The task: Images aside, the whole listing should be written out word for word.

Provided data Block Start

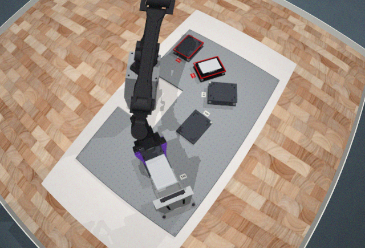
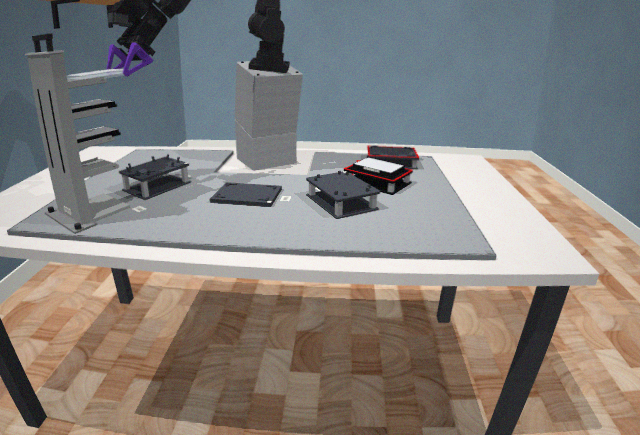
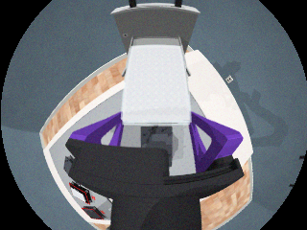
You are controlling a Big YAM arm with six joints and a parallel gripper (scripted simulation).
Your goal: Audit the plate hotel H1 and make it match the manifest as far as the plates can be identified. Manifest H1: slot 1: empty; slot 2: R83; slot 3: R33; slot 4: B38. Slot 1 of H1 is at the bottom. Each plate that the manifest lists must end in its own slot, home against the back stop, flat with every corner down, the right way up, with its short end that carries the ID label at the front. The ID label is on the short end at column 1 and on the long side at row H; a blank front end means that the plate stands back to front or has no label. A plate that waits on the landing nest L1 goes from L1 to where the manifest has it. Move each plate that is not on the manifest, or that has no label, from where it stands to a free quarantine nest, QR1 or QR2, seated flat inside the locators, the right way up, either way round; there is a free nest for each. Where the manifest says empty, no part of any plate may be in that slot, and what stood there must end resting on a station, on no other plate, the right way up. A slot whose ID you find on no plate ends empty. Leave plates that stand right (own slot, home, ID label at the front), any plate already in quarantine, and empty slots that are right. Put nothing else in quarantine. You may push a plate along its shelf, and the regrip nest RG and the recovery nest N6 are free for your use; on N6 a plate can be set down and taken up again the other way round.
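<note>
Right now the white plate is 5 cm ahead of my hand and 3 cm to the right of it. From my hand the other things lie so: plate hotel H1: 15 cm ahead, 14 cm below, 9 cm to the right; regrip nest RG: 28 cm below, 7 cm behind, 4 cm to the left; flat pad N6: 33 cm below, 32 cm to the left, 1 cm behind.
</note>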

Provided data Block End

Completed exercise:
You are controlling a Big YAM arm with six joints and a parallel gripper (scripted simulation).
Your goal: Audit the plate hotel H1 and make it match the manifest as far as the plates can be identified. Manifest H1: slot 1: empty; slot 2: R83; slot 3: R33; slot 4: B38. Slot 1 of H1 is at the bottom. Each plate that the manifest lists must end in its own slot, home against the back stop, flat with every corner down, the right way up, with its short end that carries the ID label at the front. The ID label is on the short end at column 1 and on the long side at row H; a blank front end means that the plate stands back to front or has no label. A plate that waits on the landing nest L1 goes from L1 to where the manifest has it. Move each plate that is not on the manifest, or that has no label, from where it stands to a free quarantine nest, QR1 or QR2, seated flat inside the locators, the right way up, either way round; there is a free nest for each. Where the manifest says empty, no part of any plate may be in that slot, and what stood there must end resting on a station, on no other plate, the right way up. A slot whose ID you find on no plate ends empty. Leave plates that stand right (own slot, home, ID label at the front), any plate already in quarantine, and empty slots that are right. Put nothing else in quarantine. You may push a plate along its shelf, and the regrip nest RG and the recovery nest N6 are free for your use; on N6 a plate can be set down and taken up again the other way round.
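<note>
Right now the white plate is 5 cm ahead of my hand and 3 cm to the right of it. From my hand the other things lie so: plate hotel H1: 15 cm ahead, 14 cm below, 9 cm to the right; regrip nest RG: 28 cm below, 7 cm behind, 4 cm to the left; flat pad N6: 33 cm below, 32 cm to the left, 1 cm behind.
</note>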

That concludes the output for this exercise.